What we need is to tell yacc to always do function application first. `foo 1 + 2`

should always be read as `(foo 1) + 2`

.

### Specifying precedence

We can fix this similarly to how we handled associativity. Remember how I
described the rules as a cascading series from complex to simple? Another way to
look at those is as *explicit order of operations*, from last to first. Let’s
split out the rules a bit:

```
start:
| Expression SEMI { $1 }
Expression:
| Primary { $1 }
| Function { $1 }
| Operator { $1 }
Operator:
| Expression OPERATOR Function { Operator ($1, $2, $3) }
Function:
| FUNCTION Expression { Function ($1, $2) }
Primary:
| INT { Int $1 }
```

That doesn’t actually fix anything for us, yet. The problem is that the
`Expression`

, `Operator`

, and `Function`

rules all recursively point to each
other. Our neat cascade is trying to flow uphill. The trick, and the fix for our
issue, is to simply *not allow any rule to reference a rule above it*:

```
start:
| Expression SEMI { $1 }
Expression:
| Operator { $1 }
| Function { $1 }
| Primary { $1 }
Operator:
| Operator OPERATOR Function { Operator ($1, $2, $3) }
Function:
| FUNCTION Function { Function ($1, $2) }
Primary:
| INT { Int $1 }
```

This is better, but we just broke a bunch of stuff. Since nothing bounces back
up to `Expression`

, there isn’t a way to actually terminate anything with an
integer anymore. We can no longer parse `foo 1`

or `1 + 2`

. The problem is that
when, for example, the operator rule references `Function`

, what it means is
“you can insert any function expression here”, but we *want* it to mean “you can
insert any function *or higher precedence* expression here”. For our purposes,
that would mean a primary expression: an integer.

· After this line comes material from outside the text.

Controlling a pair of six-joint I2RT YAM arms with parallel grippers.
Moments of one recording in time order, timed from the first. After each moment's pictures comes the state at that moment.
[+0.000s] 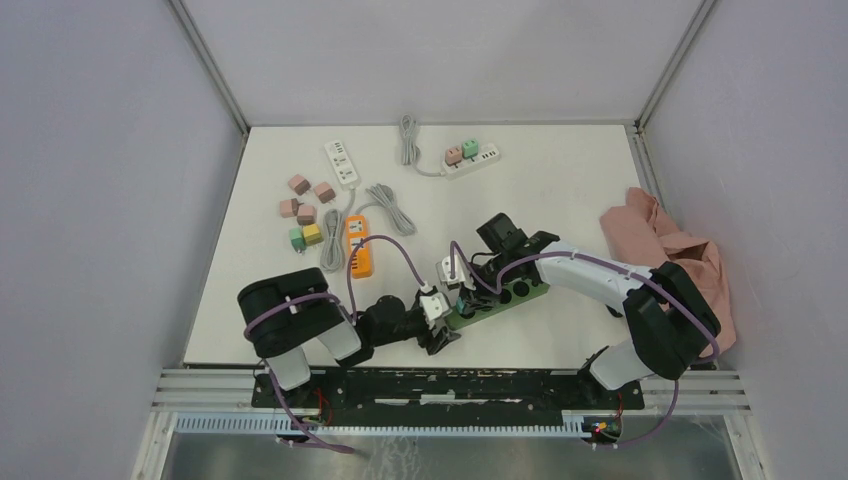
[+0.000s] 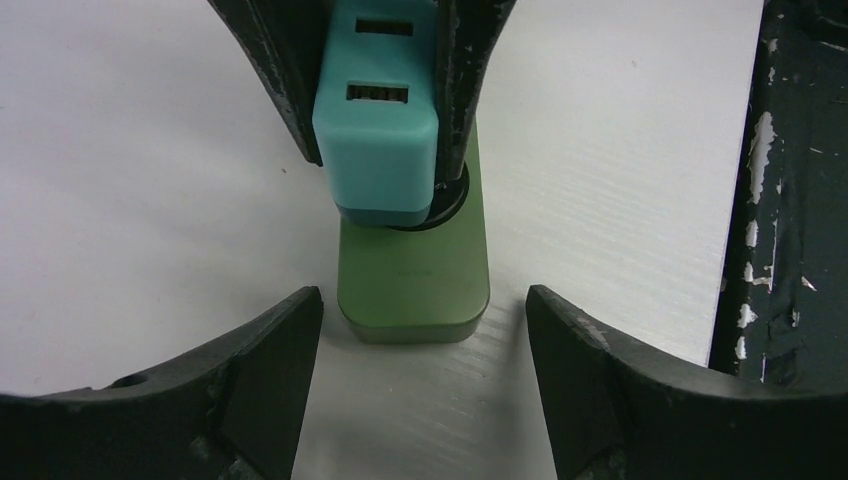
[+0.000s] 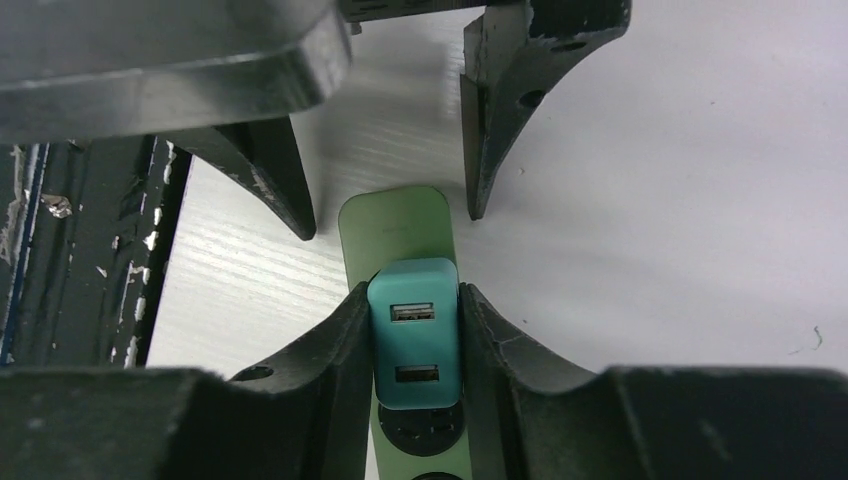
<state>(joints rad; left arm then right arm) -1.07 1.71 0.22 1.18 0.13 0.05 0.69 1.49 0.87 -0.52 -0.73 -0.95</state>
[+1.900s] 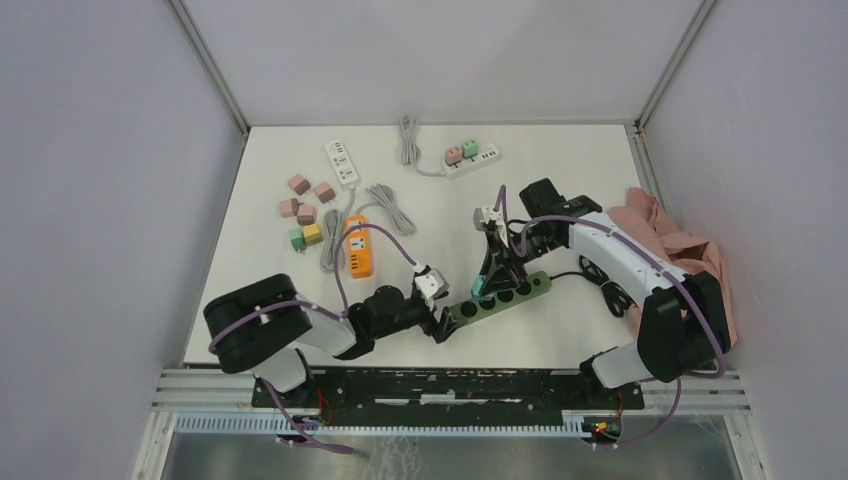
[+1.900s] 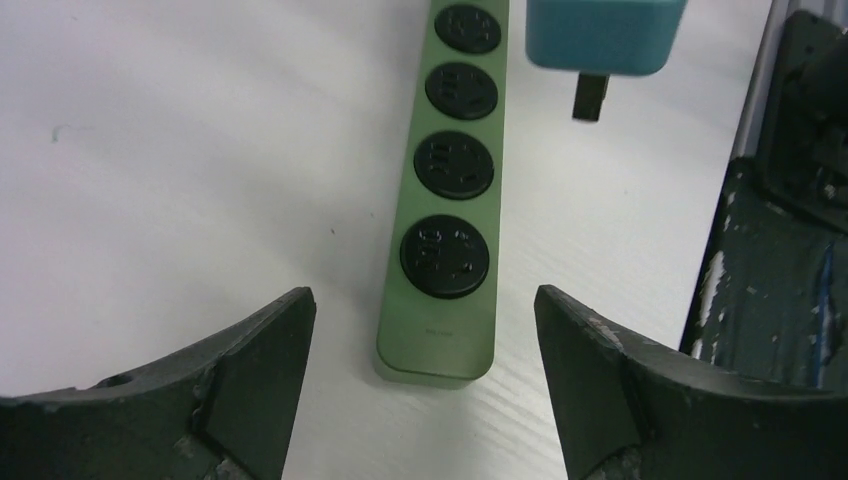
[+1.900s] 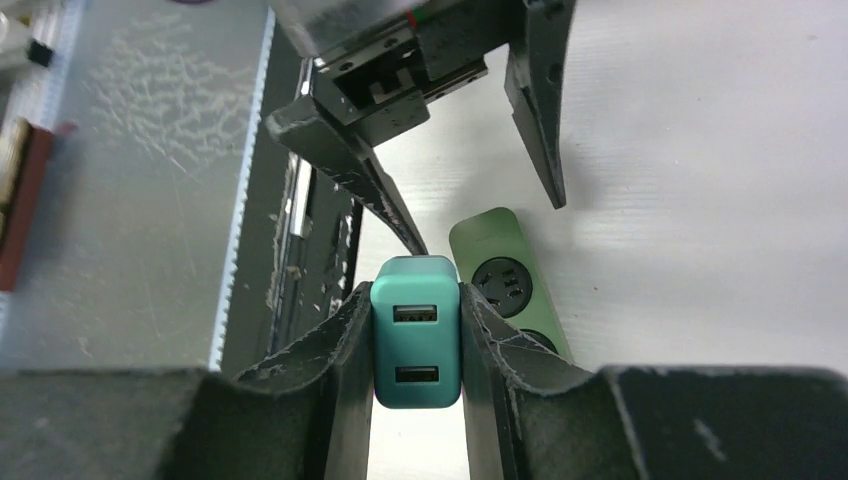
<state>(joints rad) -1.05 1.61 0.28 1.07 0.07 -0.13 0.42 1.45 1.06 -0.94 -1.10 -0.92</state>
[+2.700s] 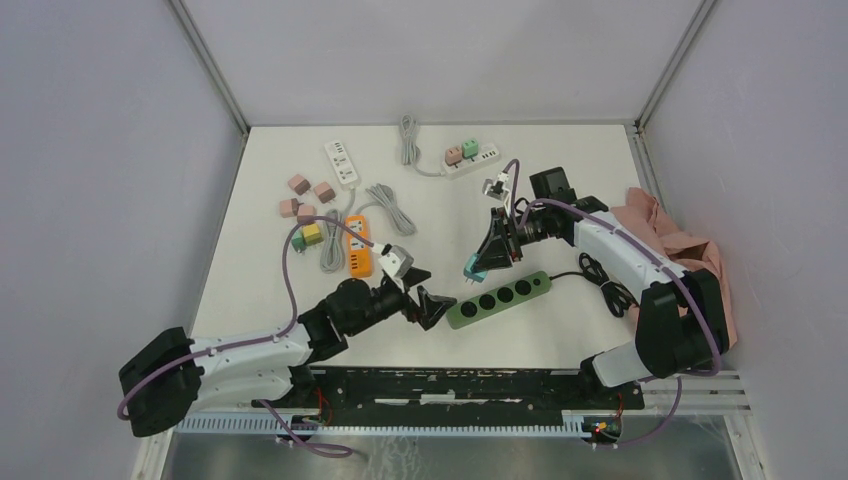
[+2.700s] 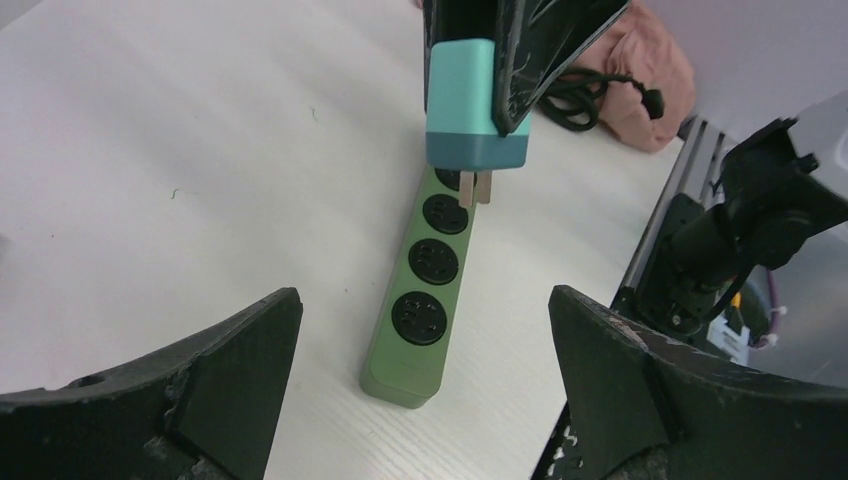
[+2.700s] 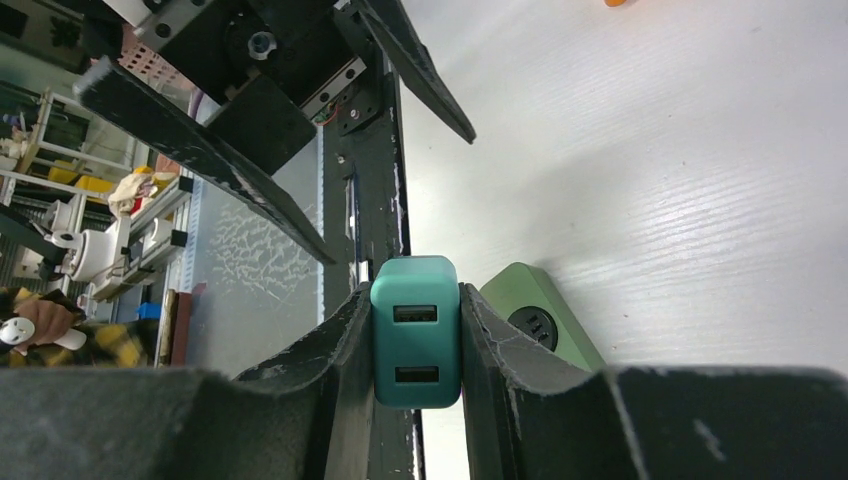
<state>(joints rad) -1.02 1.01 0.30 0.60 -0.03 -0.30 0.33 1.47 1.03 -0.58 -1.22 -0.28</state>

We can fix that by making each precendence level have a fall-through case to the next highest level. Thus, anywhere we can use a function, we can also use a primary, and anywhere we can use an operator, we can also use a function. Like so:

```
start:
| Expression SEMI { $1 }
Expression:
| Operator { $1 }
Operator:
| Operator OPERATOR Function { Operator ($1, $2, $3) }
| Function { $1 }
Function:
| FUNCTION Function { Function ($1, $2) }
| Primary { $1 }
Primary:
| INT { Int $1 }
```

Congratulations, we’ve fixed our precedence problem. Our parser will now
correctly parse `foo 1 / bar 2 + 3`

as `((foo 1) / (bar 2)) + 3`

. As a nice side
effect, the order of operations (from last to first) in our language is easily
visible simply by scanning through the grammar. This is trivial in this one, but
a language like C has something like 15 different precedence levels.

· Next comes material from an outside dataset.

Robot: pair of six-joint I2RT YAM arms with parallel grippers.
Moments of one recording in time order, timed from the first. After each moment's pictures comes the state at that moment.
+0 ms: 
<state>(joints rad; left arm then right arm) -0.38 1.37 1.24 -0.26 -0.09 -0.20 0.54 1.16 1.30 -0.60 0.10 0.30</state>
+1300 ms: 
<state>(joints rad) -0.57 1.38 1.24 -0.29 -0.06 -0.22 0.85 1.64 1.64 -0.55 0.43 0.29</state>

## (): “Hey, you forgot us!”

One last thing: with any expression system, users will also want to be able to use parentheses to override the default order of operations. This is fixed by adding a simple rule at the very end:

```
start:
| Expression SEMI { $1 }
Expression:
| Operator { $1 }
Operator:
| Operator OPERATOR Function { Operator ($1, $2, $3) }
| Function { $1 }
Function:
| FUNCTION Function { Function ($1, $2) }
| Primary { $1 }
Primary:
| INT { Int $1 }
| LPAREN Expression RPAREN { $2 }
```

All the way at the highest level of precedence, you can now use `()`

to start
the cascade back over at the lowest predecence level (`Expression`

). This
means that from the outside, a pair of parentheses have the highest
precedence, but are able to contain an expression of *any* precedence, thus
letting the cascade loop back on itself predictably.

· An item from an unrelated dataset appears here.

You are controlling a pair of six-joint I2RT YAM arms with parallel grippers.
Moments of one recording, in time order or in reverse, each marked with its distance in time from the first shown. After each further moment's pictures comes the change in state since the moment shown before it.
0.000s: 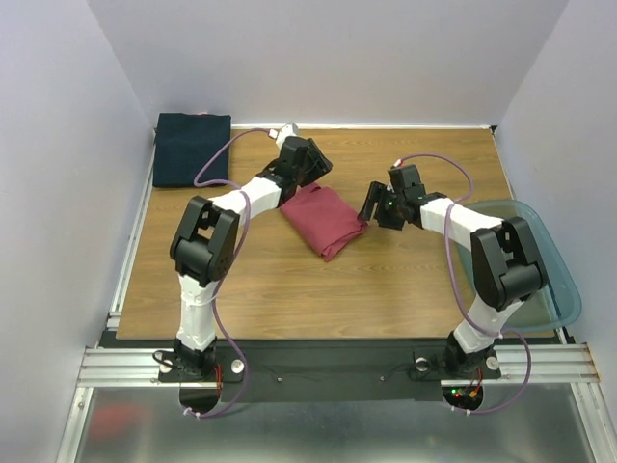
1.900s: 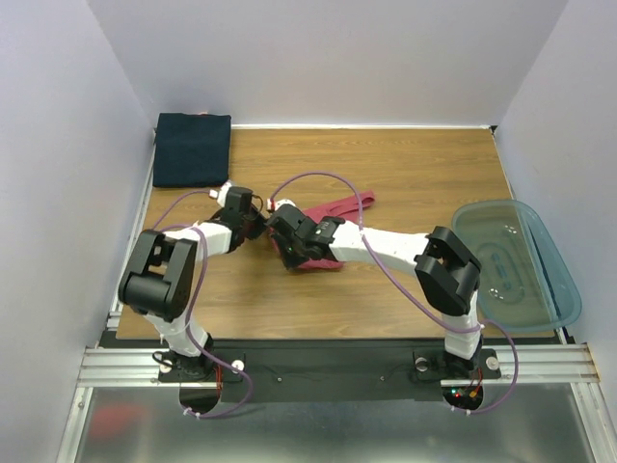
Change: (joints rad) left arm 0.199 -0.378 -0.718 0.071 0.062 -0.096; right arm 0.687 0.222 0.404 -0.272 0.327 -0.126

Interestingly, you’ll note that nothing specific needs to be done in the action step for parentheses. Its effect is handled totally by the parser and simply affects the shape of the AST generated.

## Conclusion

I’m still far from an expert when it comes to yacc. The reason I had to infer
this from an old C reference is because I don’t have any books on the
subject, so there may be entirely inane things going on here I’m not aware of,
but I *think* this is a sound technique. For your own grammars, it’s still
worth considering using the precedence and associativity built into yacc, but
if that doesn’t work for you, this should be a viable alternative.